**Source records:**

• • •

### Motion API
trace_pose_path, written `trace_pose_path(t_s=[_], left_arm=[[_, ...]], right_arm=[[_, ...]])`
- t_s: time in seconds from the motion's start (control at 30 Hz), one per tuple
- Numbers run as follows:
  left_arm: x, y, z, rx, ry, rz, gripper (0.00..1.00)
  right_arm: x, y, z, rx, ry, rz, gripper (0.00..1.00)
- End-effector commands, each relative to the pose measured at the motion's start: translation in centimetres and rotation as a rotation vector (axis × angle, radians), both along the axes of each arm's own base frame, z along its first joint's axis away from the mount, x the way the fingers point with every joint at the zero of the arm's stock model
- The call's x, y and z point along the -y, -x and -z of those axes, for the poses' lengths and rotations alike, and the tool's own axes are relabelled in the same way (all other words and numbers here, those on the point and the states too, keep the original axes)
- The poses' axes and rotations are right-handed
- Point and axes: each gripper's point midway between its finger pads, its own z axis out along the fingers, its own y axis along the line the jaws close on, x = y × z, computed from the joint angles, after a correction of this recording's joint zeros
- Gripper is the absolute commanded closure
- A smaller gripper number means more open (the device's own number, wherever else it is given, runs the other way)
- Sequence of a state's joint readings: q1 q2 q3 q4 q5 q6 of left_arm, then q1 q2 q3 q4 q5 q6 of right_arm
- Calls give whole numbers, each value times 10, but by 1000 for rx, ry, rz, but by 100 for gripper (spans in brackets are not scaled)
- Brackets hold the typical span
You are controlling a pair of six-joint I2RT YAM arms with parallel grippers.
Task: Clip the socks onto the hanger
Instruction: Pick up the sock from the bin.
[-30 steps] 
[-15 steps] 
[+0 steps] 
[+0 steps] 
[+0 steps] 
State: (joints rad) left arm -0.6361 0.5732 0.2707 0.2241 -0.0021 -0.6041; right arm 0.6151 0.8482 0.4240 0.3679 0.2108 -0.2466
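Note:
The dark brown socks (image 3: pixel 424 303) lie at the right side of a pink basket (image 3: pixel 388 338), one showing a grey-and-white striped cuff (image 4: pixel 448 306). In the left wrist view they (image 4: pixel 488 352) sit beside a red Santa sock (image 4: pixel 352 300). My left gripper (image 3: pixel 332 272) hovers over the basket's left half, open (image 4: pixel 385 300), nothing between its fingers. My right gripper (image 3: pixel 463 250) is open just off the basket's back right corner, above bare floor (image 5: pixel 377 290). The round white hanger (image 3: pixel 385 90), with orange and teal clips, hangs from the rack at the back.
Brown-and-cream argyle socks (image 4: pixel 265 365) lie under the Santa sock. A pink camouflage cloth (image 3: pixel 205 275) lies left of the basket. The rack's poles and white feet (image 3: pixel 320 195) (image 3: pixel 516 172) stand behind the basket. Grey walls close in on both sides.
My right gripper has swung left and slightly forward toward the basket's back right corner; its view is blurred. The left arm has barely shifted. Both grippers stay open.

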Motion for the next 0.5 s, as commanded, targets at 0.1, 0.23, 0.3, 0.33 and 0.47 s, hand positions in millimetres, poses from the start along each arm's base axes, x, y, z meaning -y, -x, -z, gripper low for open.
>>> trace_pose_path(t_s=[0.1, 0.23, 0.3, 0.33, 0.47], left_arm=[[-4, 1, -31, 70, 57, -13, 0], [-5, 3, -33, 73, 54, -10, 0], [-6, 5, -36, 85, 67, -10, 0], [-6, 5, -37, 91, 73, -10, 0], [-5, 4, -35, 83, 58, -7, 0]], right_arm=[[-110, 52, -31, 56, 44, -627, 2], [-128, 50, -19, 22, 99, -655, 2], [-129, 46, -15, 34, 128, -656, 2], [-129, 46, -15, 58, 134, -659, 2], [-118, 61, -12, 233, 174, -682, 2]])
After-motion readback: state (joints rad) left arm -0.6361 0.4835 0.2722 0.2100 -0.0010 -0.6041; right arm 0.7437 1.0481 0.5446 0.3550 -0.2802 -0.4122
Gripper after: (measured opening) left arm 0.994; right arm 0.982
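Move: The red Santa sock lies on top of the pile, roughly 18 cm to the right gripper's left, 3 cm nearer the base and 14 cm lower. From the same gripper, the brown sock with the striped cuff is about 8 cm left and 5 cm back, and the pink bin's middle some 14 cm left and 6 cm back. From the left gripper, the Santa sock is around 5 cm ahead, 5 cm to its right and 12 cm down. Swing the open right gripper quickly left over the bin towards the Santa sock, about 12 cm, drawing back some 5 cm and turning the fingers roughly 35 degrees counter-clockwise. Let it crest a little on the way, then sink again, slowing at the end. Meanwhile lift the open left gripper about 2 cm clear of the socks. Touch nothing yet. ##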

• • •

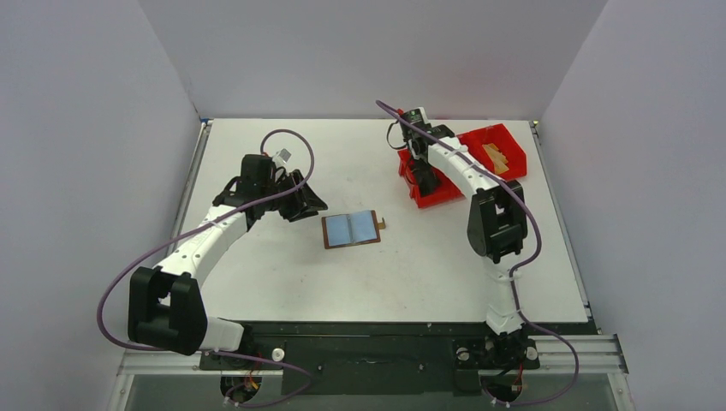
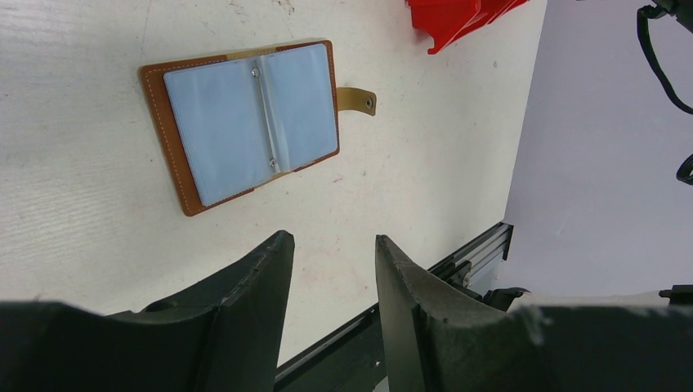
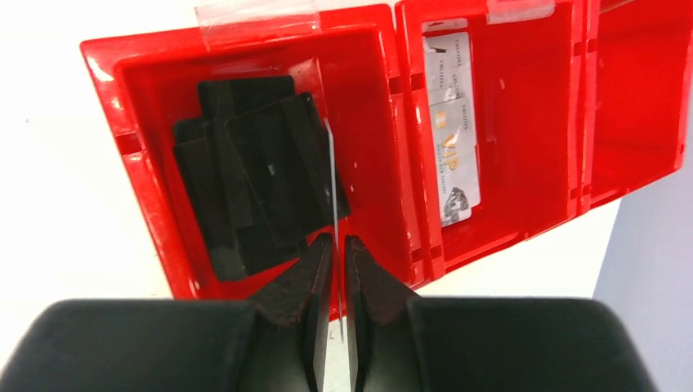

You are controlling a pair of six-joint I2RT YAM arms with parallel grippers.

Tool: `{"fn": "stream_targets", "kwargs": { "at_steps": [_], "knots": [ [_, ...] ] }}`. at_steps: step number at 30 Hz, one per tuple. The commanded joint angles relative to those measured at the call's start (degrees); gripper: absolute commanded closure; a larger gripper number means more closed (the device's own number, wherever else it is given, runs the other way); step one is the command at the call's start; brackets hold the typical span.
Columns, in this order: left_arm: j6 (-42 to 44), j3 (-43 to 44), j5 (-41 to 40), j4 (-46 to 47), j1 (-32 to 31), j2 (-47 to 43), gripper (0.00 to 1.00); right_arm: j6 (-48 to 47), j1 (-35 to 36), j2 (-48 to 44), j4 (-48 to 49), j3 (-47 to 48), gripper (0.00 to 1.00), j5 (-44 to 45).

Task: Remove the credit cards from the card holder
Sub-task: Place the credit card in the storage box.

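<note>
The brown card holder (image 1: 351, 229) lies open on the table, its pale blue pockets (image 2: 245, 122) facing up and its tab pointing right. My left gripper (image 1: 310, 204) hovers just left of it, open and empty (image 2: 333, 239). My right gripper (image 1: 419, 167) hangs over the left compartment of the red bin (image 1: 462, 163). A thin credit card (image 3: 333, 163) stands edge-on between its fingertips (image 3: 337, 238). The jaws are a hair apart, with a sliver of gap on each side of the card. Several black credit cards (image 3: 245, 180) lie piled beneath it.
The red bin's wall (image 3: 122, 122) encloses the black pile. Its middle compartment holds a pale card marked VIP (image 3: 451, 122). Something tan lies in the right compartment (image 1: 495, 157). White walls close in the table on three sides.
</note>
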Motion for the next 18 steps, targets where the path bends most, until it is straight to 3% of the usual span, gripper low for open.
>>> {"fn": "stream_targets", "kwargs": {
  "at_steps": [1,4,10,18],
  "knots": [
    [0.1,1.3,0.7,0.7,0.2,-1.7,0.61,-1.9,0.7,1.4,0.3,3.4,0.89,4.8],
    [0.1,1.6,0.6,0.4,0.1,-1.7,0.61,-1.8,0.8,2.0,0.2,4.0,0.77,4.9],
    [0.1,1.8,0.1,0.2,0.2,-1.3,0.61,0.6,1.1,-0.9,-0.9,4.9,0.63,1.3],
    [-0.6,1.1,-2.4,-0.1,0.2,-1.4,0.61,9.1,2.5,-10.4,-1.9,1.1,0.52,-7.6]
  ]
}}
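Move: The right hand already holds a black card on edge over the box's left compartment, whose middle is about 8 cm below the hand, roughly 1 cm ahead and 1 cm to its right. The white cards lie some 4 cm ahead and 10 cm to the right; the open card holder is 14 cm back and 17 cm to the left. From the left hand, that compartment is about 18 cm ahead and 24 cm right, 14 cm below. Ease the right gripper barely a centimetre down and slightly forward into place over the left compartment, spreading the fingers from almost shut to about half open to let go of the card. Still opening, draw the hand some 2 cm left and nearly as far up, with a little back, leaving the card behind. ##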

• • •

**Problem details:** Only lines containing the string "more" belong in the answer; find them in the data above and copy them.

**Completed task:**
- A smaller gripper number means more open (the device's own number, wherever else it is given, runs the other way)
Tool: `{"fn": "stream_targets", "kwargs": { "at_steps": [_], "knots": [ [_, ...] ] }}`. at_steps: step number at 30 Hz, one per tuple. The commanded joint angles relative to those measured at the call's start (degrees); gripper: absolute commanded closure; a larger gripper number means more closed (the device's own number, wherever else it is given, runs the other way); step one is the command at the call's start; brackets hold the typical span.

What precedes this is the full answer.